Raised in a Catholic family in Toronto, Mihevc earned a doctorate in theology from the University of St. Michael’s College, and went on to serve Canadian churches for over 25 years. After his studies, he volunteered for and then worked as the Economic Justice Coordinator for the Inter-Church Coalition on Africa (ICCAF), becoming an expert on the impacts of structural adjustment programs, the World Bank, and the International Monetary Fund (IMF) in Africa.

Throughout the 1990s, Mihevc coordinated a wide variety of economic justice projects, including the churches’ and NGO’s response to the Canadian foreign policy review and the Canadian Ecumenical Jubilee Initiative. Mihevc wrote extensively on structural adjustment in Africa, including The Market Tells Them So: The World Bank and Economic Fundamentalism in Africa and Toward a Moral Economy: Responses to Poverty in the North and South.

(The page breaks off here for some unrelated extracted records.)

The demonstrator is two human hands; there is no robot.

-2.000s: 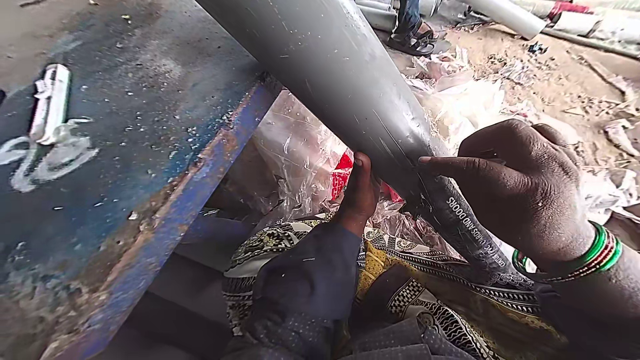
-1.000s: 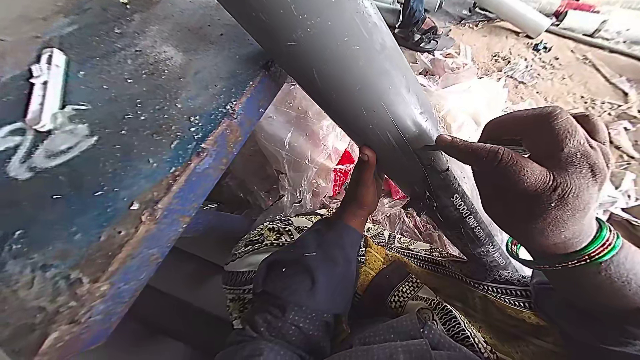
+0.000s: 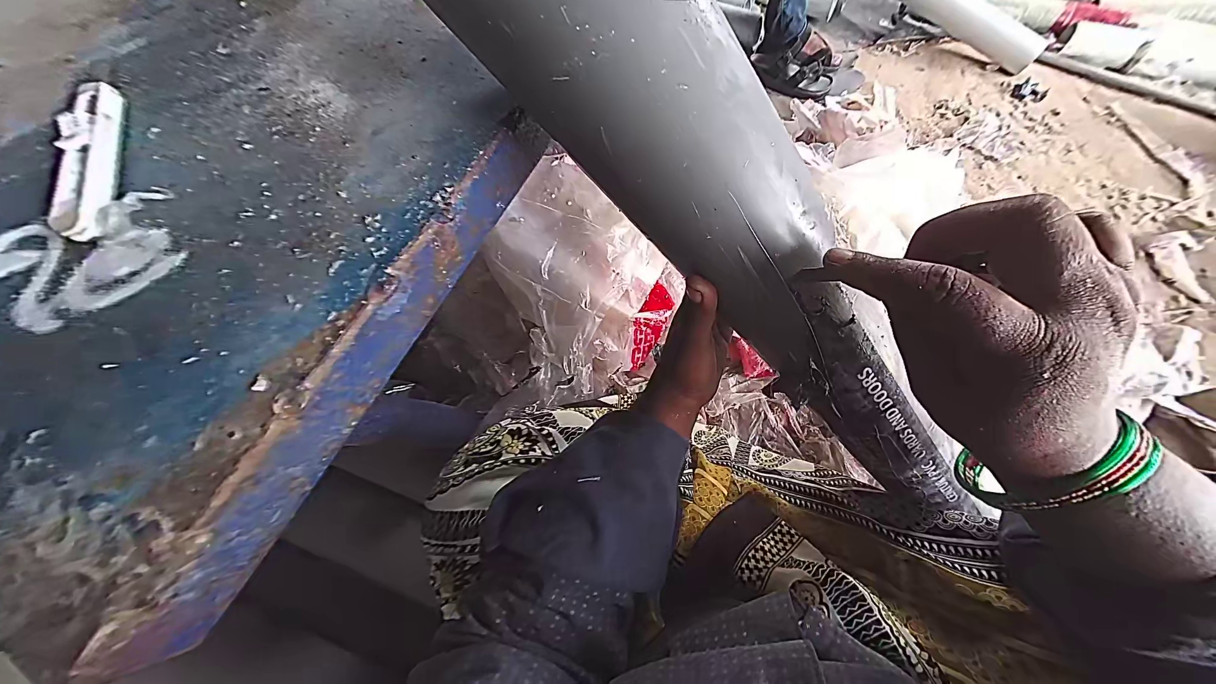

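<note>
A grey plastic pipe (image 3: 665, 123) slants from the top centre down to the lower right, its lower part covered by printed plastic film (image 3: 879, 408) with a torn upper edge. My left hand (image 3: 692, 356) holds the pipe's left side, thumb up; its other fingers are mostly hidden. My right hand (image 3: 1016, 323), with green bangles at the wrist, is curled at the pipe's right side. Between its fingers is a thin dark tool, perhaps a blade, mostly hidden; its tip lies at the film's edge.
On the left stands a worn blue table (image 3: 285, 247) with a white stick-like piece (image 3: 87, 161) on it. Crumpled clear plastic (image 3: 560, 256) lies beneath the pipe. Behind are a person's sandalled foot (image 3: 807, 71) and a white pipe (image 3: 983, 33) on sandy ground. Patterned cloth (image 3: 532, 446) covers my lap.
My right hand has moved slightly up along the pipe, away from the printed writing. My left hand keeps its hold at about the same place.
</note>
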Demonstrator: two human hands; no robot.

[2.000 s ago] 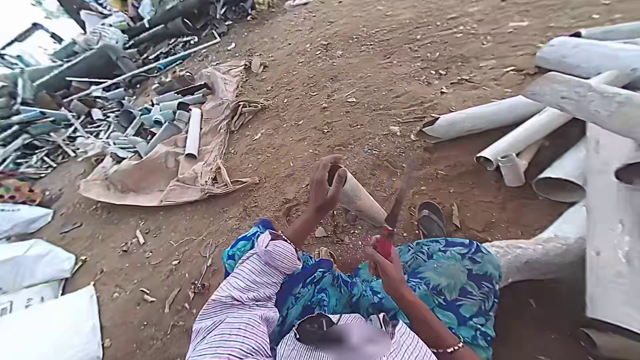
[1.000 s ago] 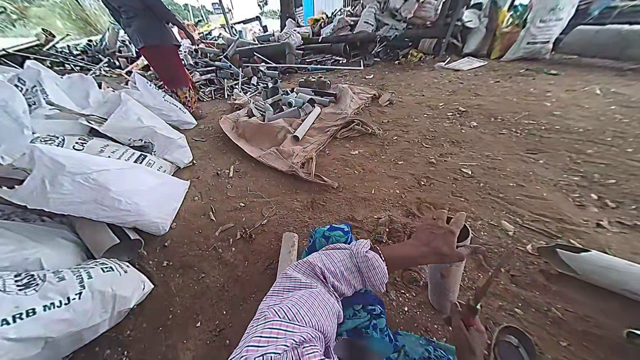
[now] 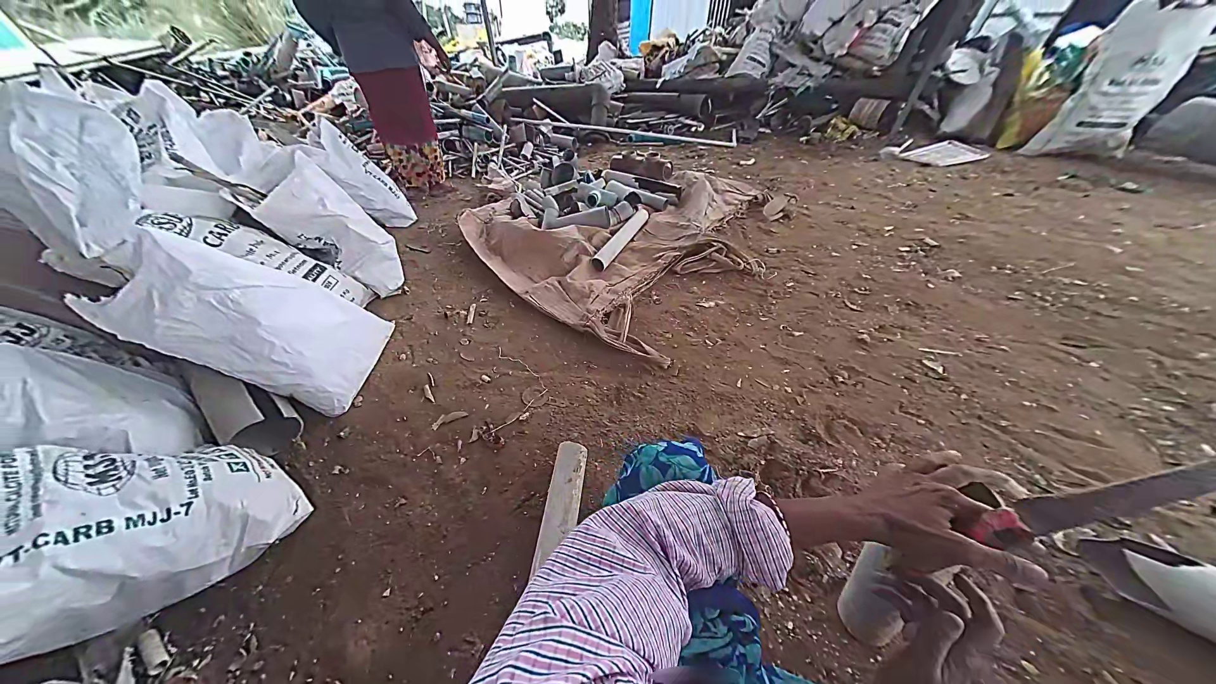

“His whole life was preparation for, or expression of, this deep vocation to ecumenical justice,” said a statement issued by Jennifer Henry, KAIROS’s executive director. [The Anglican Church of Canada is a member of KAIROS, a Canadian ecumenical justice organization based in Toronto.]

Most recently, Mihevc managed the Sustainability Team at KAIROS, communicating and strengthening the organization’s commitment to ecological justice. He led the national Dirty Waters tour in 2007 in which his advocacy and diplomacy enabled six global partners to discuss the impacts of the extractive (mining, quarrying, oil and gas exploration) sector in the government roundtable on corporate responsibility.

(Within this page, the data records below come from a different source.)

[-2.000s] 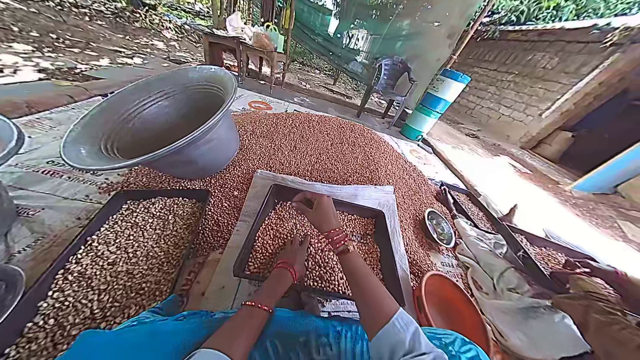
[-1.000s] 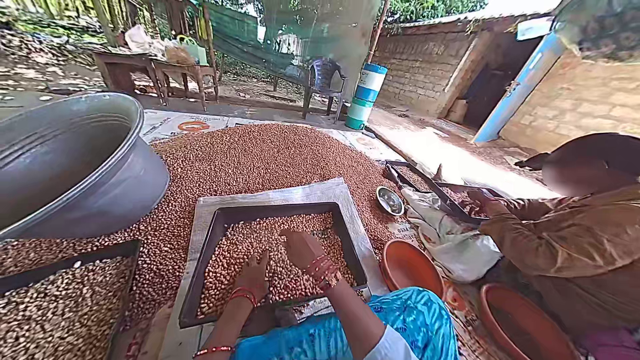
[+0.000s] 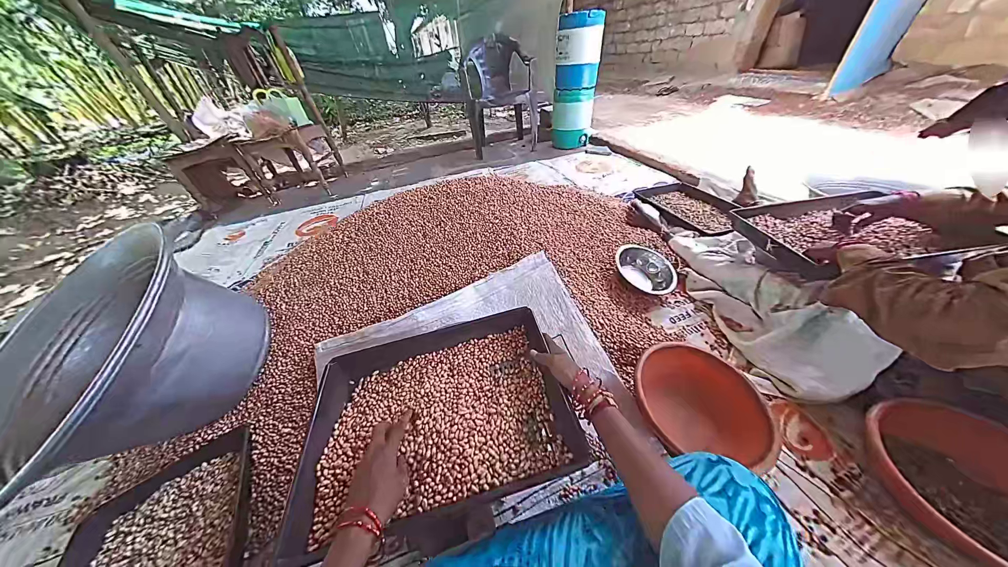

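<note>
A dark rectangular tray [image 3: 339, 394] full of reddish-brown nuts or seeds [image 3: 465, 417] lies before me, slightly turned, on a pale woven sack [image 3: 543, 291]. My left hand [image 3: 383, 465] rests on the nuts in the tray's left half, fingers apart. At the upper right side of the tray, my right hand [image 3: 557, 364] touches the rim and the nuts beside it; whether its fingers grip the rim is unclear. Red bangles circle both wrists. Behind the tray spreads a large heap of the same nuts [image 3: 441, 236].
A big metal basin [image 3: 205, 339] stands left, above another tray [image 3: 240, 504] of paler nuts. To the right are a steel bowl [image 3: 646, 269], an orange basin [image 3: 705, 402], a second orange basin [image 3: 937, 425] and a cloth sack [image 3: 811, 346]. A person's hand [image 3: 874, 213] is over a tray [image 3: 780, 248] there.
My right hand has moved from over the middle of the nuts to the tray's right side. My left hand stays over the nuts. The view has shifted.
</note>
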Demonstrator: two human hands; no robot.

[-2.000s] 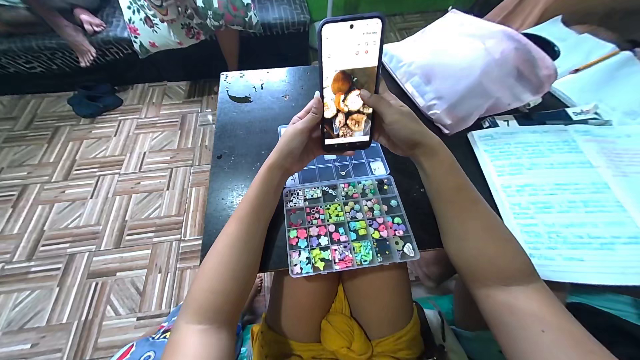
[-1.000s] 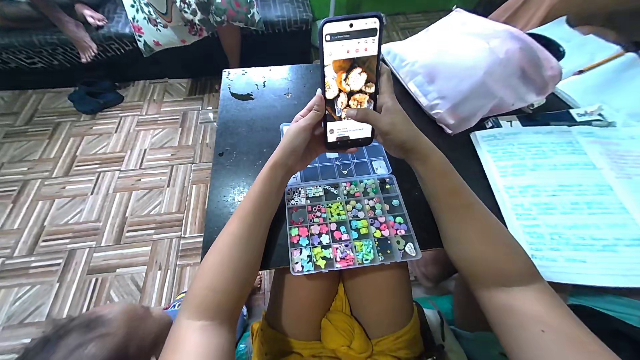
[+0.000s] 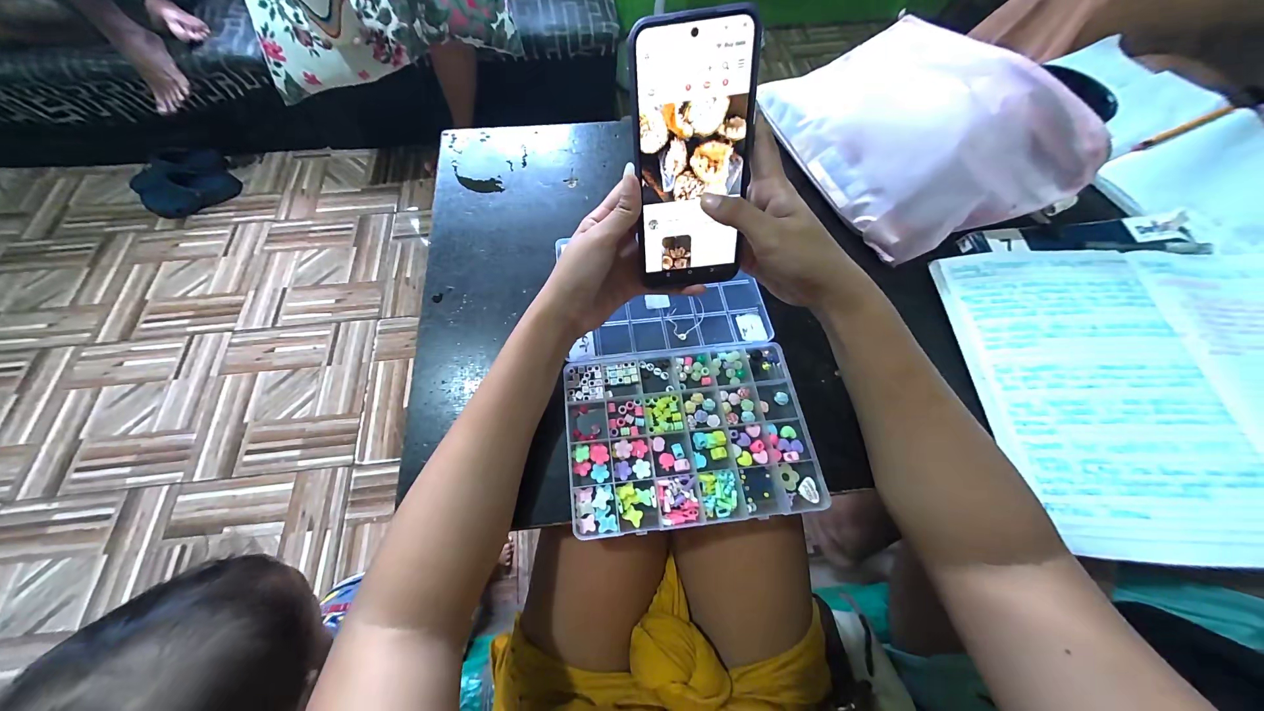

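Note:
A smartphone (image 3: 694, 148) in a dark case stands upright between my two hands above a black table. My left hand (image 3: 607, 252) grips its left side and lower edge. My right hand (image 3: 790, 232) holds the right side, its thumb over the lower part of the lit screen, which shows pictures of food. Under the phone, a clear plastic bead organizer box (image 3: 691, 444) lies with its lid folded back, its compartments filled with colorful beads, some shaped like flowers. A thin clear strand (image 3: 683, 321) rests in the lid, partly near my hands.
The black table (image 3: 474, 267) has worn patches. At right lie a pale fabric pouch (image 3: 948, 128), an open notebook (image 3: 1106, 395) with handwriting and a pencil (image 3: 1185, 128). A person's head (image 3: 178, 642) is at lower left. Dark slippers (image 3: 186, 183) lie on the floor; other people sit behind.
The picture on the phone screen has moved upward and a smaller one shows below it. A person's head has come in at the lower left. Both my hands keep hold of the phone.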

“He never lost sight of our advocacy objective to ensure partners were central to the roundtable process,” said a statement by Rachel Warden, KAIROS’ Latin America Partnerships co-ordinator. “I heard that KAIROS was credited for getting the government to finally agree to allow partners and impacted communities to participate directly in the process.”

Mihevc is survived by his wife, Rebecca, and by their two daughters, Stella and Sophie.